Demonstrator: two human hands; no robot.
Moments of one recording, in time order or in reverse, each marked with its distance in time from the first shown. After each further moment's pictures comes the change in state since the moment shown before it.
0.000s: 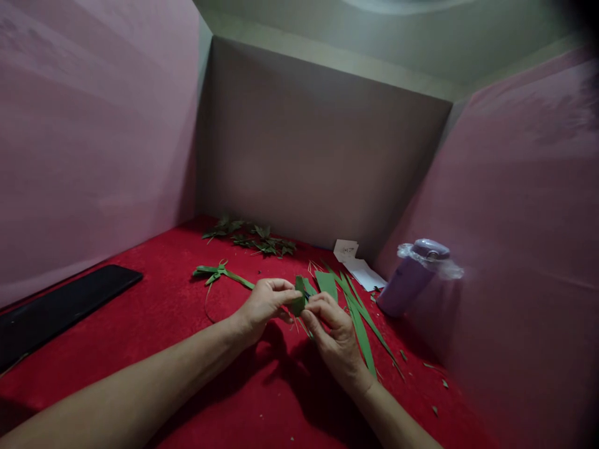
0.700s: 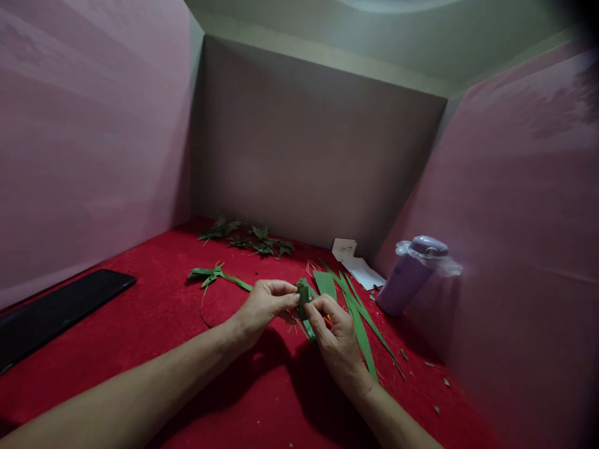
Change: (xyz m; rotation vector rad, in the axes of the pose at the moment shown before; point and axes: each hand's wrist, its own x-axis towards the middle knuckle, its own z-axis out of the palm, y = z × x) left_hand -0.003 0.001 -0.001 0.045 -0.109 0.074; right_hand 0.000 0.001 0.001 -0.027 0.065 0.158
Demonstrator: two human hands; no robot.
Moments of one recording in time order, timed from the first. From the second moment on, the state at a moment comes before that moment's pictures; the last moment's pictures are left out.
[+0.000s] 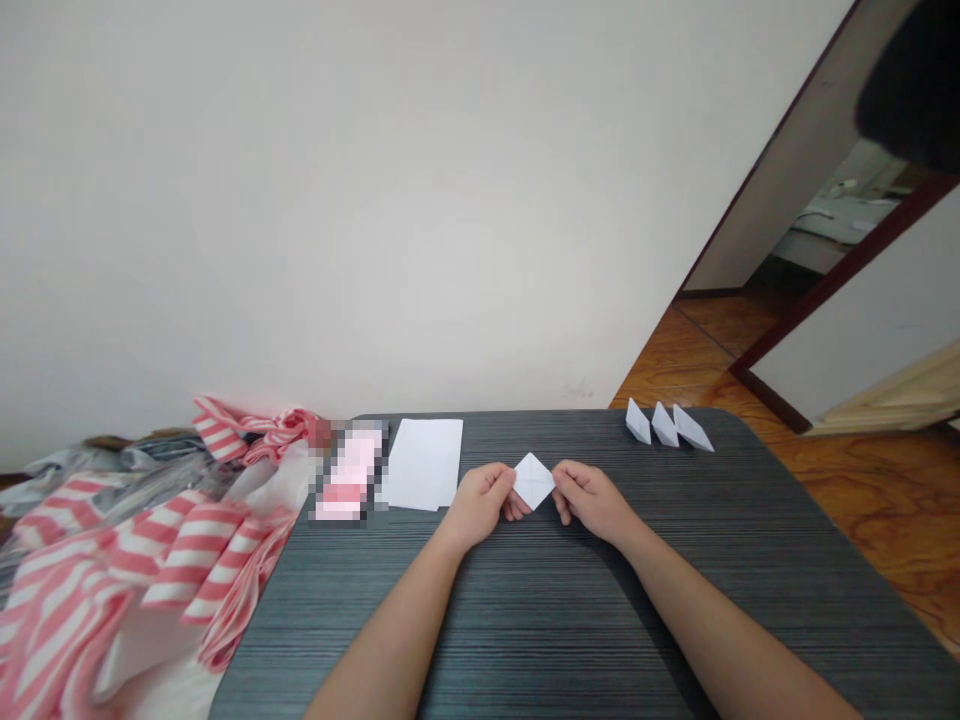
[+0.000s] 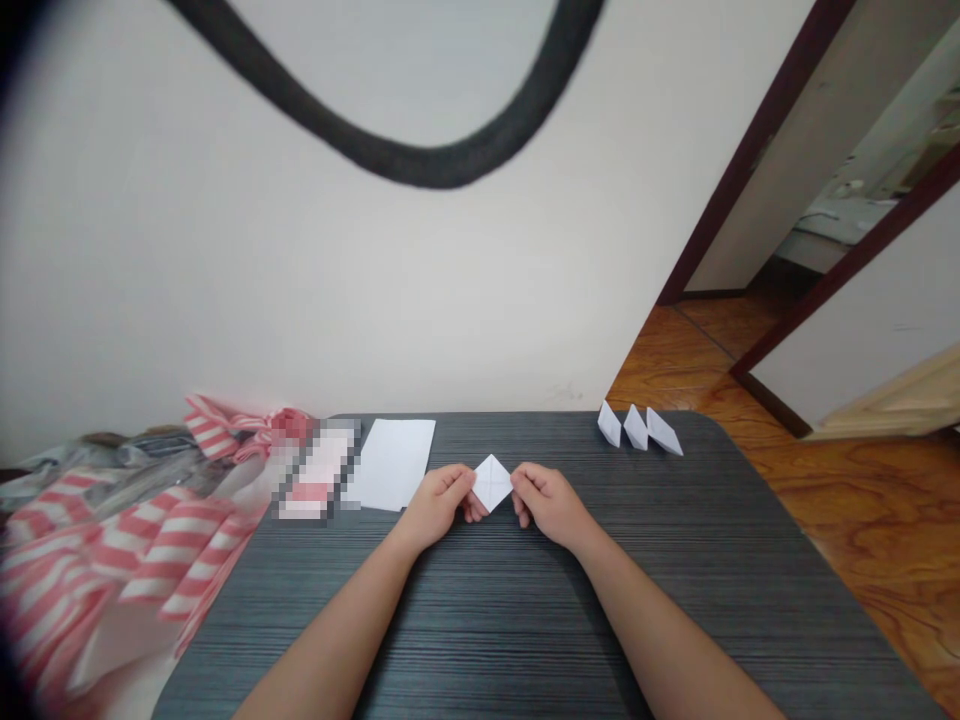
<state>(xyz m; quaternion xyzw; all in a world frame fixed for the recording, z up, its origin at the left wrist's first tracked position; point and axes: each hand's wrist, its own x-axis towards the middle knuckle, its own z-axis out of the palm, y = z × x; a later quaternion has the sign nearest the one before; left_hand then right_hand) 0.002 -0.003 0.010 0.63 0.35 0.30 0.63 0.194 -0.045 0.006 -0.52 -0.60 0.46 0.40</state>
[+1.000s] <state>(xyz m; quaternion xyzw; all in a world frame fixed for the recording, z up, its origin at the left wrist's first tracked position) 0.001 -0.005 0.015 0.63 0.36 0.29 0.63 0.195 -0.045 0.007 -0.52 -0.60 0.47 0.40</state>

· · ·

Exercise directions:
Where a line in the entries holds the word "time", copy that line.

Reply to the task:
Moments of one recording, in time order or in reverse, each marked with its distance in time from the first shown. After each further moment's pictures comes the change in state since the moment shown before it.
Moments of one recording in time order, timed from the first. From the second moment on, the state at a moment comes before that moment's pictures; the last moment's pictures are left out.

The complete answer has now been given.